* WHAT YOU NEED TO DO
Will you quote all of the entries, word for word?

◆ ◆ ◆ ◆

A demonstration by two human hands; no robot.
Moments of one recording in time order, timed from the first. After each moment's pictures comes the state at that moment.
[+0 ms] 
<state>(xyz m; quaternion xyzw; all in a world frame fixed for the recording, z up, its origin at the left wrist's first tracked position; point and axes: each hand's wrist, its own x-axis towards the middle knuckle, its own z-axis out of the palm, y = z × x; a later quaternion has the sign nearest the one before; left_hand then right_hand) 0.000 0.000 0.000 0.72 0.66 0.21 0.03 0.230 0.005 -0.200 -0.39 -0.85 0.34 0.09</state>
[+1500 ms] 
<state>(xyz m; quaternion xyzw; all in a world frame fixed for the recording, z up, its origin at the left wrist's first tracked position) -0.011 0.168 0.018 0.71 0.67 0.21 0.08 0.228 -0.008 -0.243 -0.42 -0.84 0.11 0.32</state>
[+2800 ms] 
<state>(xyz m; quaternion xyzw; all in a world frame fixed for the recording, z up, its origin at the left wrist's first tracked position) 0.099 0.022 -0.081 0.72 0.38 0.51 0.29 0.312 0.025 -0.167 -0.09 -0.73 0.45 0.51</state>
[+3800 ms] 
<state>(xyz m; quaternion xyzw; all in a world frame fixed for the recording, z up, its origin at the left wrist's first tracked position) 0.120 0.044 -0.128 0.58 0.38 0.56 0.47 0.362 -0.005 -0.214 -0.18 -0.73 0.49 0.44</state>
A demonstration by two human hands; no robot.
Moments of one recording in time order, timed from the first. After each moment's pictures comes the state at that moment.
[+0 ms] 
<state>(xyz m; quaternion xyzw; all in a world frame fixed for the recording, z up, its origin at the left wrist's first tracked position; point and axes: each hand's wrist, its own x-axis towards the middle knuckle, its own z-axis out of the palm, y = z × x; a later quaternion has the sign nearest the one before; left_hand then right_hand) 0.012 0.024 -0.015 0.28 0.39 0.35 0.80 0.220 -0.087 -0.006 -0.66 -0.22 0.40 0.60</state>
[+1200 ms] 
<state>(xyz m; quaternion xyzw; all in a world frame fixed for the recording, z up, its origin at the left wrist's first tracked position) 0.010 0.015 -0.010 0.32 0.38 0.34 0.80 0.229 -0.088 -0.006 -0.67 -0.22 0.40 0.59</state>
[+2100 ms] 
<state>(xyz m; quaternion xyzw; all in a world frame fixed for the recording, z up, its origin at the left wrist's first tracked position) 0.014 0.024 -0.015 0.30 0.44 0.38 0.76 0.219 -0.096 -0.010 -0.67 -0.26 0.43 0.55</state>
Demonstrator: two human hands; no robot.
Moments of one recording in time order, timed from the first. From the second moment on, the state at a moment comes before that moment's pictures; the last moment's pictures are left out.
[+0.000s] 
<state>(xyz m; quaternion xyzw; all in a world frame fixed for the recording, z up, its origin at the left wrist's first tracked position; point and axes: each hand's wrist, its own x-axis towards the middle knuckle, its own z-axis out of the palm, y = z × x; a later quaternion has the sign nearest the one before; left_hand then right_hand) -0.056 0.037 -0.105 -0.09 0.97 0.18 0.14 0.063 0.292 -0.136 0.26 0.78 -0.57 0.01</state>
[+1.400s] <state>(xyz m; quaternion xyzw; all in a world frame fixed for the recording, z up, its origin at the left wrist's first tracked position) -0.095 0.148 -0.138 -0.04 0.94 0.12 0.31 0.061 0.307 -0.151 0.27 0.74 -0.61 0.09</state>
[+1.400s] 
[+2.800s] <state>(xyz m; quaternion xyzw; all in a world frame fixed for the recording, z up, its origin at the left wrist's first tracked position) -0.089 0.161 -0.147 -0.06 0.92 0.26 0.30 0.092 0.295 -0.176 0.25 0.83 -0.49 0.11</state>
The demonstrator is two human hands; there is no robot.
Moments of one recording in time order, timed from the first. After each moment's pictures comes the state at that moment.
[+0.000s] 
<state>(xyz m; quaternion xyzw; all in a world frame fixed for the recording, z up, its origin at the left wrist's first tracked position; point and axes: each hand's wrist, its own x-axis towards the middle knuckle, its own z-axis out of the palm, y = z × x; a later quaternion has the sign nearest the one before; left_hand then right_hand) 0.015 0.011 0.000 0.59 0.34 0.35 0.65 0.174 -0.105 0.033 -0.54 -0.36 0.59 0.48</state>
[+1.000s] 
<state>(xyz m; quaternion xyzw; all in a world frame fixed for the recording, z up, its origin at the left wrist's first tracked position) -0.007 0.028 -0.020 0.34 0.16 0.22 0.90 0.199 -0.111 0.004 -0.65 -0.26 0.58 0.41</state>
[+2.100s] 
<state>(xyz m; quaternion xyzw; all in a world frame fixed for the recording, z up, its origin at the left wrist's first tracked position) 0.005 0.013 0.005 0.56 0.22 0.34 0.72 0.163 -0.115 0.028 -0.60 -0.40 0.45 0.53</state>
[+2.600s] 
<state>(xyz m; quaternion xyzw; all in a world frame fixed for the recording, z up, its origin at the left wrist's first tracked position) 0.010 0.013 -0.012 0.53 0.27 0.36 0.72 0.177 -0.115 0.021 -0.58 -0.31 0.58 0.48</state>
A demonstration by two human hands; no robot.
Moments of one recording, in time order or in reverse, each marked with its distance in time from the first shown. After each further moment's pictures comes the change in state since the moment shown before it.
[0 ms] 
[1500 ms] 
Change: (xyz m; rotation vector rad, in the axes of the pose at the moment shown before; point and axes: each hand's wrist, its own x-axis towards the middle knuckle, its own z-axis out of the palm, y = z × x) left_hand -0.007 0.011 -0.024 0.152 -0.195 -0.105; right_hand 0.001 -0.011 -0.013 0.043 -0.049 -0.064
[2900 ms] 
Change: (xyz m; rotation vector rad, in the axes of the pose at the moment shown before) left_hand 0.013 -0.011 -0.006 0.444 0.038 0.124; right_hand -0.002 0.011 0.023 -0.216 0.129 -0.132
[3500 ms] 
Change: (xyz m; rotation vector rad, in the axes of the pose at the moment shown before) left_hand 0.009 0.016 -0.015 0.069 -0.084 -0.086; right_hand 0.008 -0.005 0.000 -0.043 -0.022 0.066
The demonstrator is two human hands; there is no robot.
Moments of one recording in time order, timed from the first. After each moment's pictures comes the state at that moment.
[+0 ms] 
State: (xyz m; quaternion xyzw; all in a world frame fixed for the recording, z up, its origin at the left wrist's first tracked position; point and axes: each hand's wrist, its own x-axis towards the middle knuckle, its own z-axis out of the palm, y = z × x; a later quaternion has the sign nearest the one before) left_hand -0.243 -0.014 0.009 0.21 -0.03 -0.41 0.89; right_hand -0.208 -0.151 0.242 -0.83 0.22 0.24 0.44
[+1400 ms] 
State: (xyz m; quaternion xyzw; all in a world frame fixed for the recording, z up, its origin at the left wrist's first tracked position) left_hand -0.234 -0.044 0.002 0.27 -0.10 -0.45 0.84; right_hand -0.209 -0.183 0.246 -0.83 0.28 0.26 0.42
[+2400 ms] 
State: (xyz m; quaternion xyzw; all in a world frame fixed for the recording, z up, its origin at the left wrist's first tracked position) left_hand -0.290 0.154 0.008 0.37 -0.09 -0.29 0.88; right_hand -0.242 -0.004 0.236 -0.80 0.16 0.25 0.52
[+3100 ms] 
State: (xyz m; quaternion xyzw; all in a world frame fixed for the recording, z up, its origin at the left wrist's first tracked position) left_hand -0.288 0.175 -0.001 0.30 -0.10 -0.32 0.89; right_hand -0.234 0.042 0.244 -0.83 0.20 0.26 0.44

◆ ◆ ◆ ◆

* OUTPUT
A demonstration by two human hands; no robot.
Moments of one recording in time order, timed from the first. After each moment's pictures comes the state at that moment.
[+0 ms] 
<state>(xyz m; quaternion xyzw; all in a world frame fixed for the recording, z up, its origin at the left wrist's first tracked position; point and axes: each hand's wrist, its own x-axis towards the middle knuckle, its own z-axis out of the palm, y = z × x; a later quaternion has the sign nearest the one before; left_hand then right_hand) 0.000 0.000 0.000 0.72 0.66 0.21 0.03 0.230 0.005 -0.200 -0.39 -0.85 0.34 0.09</state>
[+1500 ms] 
<state>(xyz m; quaternion xyzw; all in a world frame fixed for the recording, z up, its origin at the left wrist's first tracked position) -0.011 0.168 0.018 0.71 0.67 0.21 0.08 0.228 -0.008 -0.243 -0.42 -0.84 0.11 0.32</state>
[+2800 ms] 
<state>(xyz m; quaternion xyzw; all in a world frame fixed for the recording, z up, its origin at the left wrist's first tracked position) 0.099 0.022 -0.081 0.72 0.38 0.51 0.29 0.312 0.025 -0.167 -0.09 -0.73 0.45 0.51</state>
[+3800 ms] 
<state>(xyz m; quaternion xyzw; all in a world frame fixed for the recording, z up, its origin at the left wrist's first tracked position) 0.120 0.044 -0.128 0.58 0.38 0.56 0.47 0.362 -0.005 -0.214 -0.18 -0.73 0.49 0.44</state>
A demonstration by two human hands; no robot.
Moments of one recording in time order, timed from the first. After each moment's pictures comes the state at that moment.
[+0 ms] 
<state>(xyz m; quaternion xyzw; all in a world frame fixed for the recording, z up, its origin at the left wrist's first tracked position; point and axes: each hand's wrist, its own x-axis towards the middle knuckle, its own z-axis out of the palm, y = z × x; a later quaternion has the sign nearest the one before; left_hand then right_hand) 0.012 0.024 -0.015 0.28 0.39 0.35 0.80 0.220 -0.087 -0.006 -0.66 -0.22 0.40 0.60</state>
[+1200 ms] 
<state>(xyz m; quaternion xyzw; all in a world frame fixed for the recording, z up, its origin at the left wrist's first tracked position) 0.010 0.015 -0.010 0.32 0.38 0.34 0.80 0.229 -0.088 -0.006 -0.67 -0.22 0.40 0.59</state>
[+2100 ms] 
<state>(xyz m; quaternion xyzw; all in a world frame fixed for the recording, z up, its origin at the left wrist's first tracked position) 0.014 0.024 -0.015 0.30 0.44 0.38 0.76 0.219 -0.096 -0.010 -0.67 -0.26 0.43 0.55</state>
Demonstrator: two human hands; no robot.
Moments of one recording in time order, timed from the first. From the second moment on, the state at a moment comes before that moment's pictures; the last moment's pictures are left out.
[+0.000s] 
<state>(xyz m; quaternion xyzw; all in a world frame fixed for the recording, z up, its origin at the left wrist's first tracked position; point and axes: each hand's wrist, its own x-axis towards the middle knuckle, its own z-axis out of the palm, y = z × x; a later quaternion has the sign nearest the one before; left_hand then right_hand) -0.056 0.037 -0.105 -0.09 0.97 0.18 0.14 0.063 0.292 -0.136 0.26 0.78 -0.57 0.01</state>
[+1.400s] <state>(xyz m; quaternion xyzw; all in a world frame fixed for the recording, z up, its origin at the left wrist's first tracked position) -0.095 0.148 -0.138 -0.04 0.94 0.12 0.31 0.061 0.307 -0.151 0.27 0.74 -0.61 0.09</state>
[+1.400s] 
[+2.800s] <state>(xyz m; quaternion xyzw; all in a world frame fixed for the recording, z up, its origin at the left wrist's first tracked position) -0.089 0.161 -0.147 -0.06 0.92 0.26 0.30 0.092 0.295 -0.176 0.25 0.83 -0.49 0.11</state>
The demonstrator is two human hands; there is no robot.
Moments of one recording in time order, timed from the first. After each moment's pictures comes the state at that moment.
[+0.000s] 
<state>(xyz m; quaternion xyzw; all in a world frame fixed for the recording, z up, its origin at the left wrist's first tracked position; point and axes: each hand's wrist, its own x-axis towards the middle knuckle, its own z-axis out of the palm, y = z × x; a later quaternion has the sign nearest the one before; left_hand then right_hand) 0.015 0.011 0.000 0.59 0.34 0.35 0.65 0.174 -0.105 0.033 -0.54 -0.36 0.59 0.48</state>
[+1.000s] 
<state>(xyz m; quaternion xyzw; all in a world frame fixed for the recording, z up, its origin at the left wrist's first tracked position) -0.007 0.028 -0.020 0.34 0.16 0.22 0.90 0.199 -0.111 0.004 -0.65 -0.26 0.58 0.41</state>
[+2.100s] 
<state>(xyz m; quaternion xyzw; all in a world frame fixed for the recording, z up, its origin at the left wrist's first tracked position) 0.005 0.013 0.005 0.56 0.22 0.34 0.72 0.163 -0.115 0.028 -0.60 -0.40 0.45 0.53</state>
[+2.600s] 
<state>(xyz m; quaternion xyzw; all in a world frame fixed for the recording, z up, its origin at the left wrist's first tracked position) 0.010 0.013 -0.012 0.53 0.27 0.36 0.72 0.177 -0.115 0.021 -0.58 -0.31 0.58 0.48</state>
A demonstration by two human hands; no robot.
Moments of one recording, in time order or in reverse, each marked with its distance in time from the first shown. After each further moment's pictures comes the change in state since the moment shown before it.
[0 ms] 
[1500 ms] 
Change: (xyz m; rotation vector rad, in the axes of the pose at the moment shown before; point and axes: each hand's wrist, its own x-axis towards the middle knuckle, its own z-axis out of the palm, y = z × x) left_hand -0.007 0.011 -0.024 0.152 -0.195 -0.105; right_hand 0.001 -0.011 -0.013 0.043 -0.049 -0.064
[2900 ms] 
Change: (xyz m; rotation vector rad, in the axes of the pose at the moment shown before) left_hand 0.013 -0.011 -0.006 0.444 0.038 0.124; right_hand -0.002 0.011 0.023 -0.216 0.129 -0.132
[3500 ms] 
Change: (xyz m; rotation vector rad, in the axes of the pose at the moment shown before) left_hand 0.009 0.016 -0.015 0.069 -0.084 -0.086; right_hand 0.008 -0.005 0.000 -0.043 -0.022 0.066
The demonstrator is two human hands; there is no robot.
Moments of one recording in time order, timed from the first. After each moment's pictures comes the state at that moment.
[+0 ms] 
State: (xyz m; quaternion xyzw; all in a world frame fixed for the recording, z up, its origin at the left wrist's first tracked position; point and axes: each hand's wrist, its own x-axis towards the middle knuckle, its own z-axis out of the palm, y = z × x; a later quaternion has the sign nearest the one before) left_hand -0.243 -0.014 0.009 0.21 -0.03 -0.41 0.89; right_hand -0.208 -0.151 0.242 -0.83 0.22 0.24 0.44
[+1400 ms] 
State: (xyz m; quaternion xyzw; all in a world frame fixed for the recording, z up, its origin at the left wrist's first tracked position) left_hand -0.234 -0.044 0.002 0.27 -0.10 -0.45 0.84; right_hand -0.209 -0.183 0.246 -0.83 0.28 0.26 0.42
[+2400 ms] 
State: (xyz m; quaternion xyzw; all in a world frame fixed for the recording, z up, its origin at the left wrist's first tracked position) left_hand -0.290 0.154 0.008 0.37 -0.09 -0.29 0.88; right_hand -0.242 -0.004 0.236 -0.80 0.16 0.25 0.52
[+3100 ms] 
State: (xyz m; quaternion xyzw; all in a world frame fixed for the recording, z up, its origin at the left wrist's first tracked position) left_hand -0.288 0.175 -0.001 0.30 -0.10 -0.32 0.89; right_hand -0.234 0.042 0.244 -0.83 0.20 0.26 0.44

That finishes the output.